欧州のインド太平洋傾斜・対中強硬姿勢に、日本は期待してよいのか
日本など40カ国に派遣される英空母「クイーン・エリザベス」 Peter Nicholls-REUTERS
<英仏独がインド太平洋地域の安全保障に対する関心を高めている。EUは天安門事件以来となる対中制裁も採択した。しかし、欧州の態度が急変したというのは印象論。その本音はどこにあるのか>
インド太平洋をめぐる欧州主要国の動きがあわただしい。
2018年にフランス、昨年9月にはドイツ、そして今年3月には英国と、欧州主要国がアジア戦略・世界戦略を相次いで発表し、その中でインド太平洋の安全保障を強調している。
この8月からはドイツのフリゲート艦が日本を含む東アジアに寄港する予定だし、5月からは、建設費30億ポンドの英国最大級の空母「クイーン・エリザベス」が、海軍艦船6隻、潜水艦1隻、ヘリコプター14機、米海軍駆逐艦USS「サリバン」とオランダのフリゲート艦HNLMS「エベルトン」を同行して、7カ月間にわたってインド・韓国・日本・シンガポール・フィリピンなど40カ国を訪問し、合同演習を行う。
フォークランド紛争以来の最大の海空攻撃能力の海外派遣だ。
5月中旬には日米仏3カ国の陸上部隊による日本国内でのはじめての本格的な共同訓練が、陸上自衛隊の霧島演習場(宮崎県えびの市、鹿児島県湧水町)と相浦駐屯地(長崎県佐世保市)、九州西方海空域で実施される予定である。
なかでもニューカレドニアに海軍基地を置くフランスは、すでに2014年に「2+2」(日仏外務・防衛大臣会議定期開催の)協定を締結しており、たびたびヘリ空母などが日本に寄港しており、筆者も7~8年前に東京港の岸壁に横付けされたヘリ空母に乗船したことがある。フランスの対日政策広報の一端だ。
欧州の対中脅威認識の増大
こうした欧州主要国のインド太平洋の安全保障に対する関心の増大には、その背景に北朝鮮の核ミサイル脅威や習近平の下での中国の外交攻勢の強化がある。第一列島線付近ではもはや恒常的になっているといわれる中国の艦船と自衛隊・米海軍のにらみ合い、さらに直近ではフィリピンの排他的経済水域への中国艦船の侵入も欧州の危機感を高めている。
3月22日にEU外相理事会が、人権侵害を理由に新疆ウイグル自治区の政府関係者4人と1団体を対象とした制裁を採択したことにも同じことが言える。

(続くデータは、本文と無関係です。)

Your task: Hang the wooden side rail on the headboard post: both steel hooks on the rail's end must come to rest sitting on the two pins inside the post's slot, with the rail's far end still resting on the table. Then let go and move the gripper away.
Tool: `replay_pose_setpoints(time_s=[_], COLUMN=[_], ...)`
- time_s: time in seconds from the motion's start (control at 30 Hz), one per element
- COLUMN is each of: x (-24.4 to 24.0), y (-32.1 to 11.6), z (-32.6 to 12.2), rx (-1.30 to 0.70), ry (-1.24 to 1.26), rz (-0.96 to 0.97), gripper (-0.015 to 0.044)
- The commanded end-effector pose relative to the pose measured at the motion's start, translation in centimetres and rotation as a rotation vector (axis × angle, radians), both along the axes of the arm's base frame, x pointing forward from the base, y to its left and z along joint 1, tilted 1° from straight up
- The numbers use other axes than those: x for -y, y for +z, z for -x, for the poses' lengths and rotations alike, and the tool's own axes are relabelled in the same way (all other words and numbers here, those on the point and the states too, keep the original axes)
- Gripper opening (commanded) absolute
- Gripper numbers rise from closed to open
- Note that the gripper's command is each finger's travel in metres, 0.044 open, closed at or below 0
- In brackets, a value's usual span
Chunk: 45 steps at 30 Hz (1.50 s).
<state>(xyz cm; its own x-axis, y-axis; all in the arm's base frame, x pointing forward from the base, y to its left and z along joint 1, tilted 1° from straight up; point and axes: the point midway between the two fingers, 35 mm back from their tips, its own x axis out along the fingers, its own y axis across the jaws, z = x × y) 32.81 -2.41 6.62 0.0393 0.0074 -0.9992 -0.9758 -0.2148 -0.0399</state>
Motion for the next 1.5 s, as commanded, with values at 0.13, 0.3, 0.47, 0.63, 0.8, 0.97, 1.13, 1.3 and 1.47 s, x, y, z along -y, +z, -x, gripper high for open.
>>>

一般にはEUの対中制裁は天安門事件直後以来約30年ぶりのこととして、EU対中批判の精鋭化として喧伝された。たしかに昨年12月にEUは「グローバル人権制裁制度」を導入して人権監視行動を強化していた。
またEUは2019年3月の「EU・中国戦略構想」の中で中国を、①交渉相手、②経済的競争者であると同時に、③体制上のライバルと性格づけたことで、この文書は大きな注目を浴びた。まさに価値観や考え方の違いを明確にしたEUから中国への牽制であった。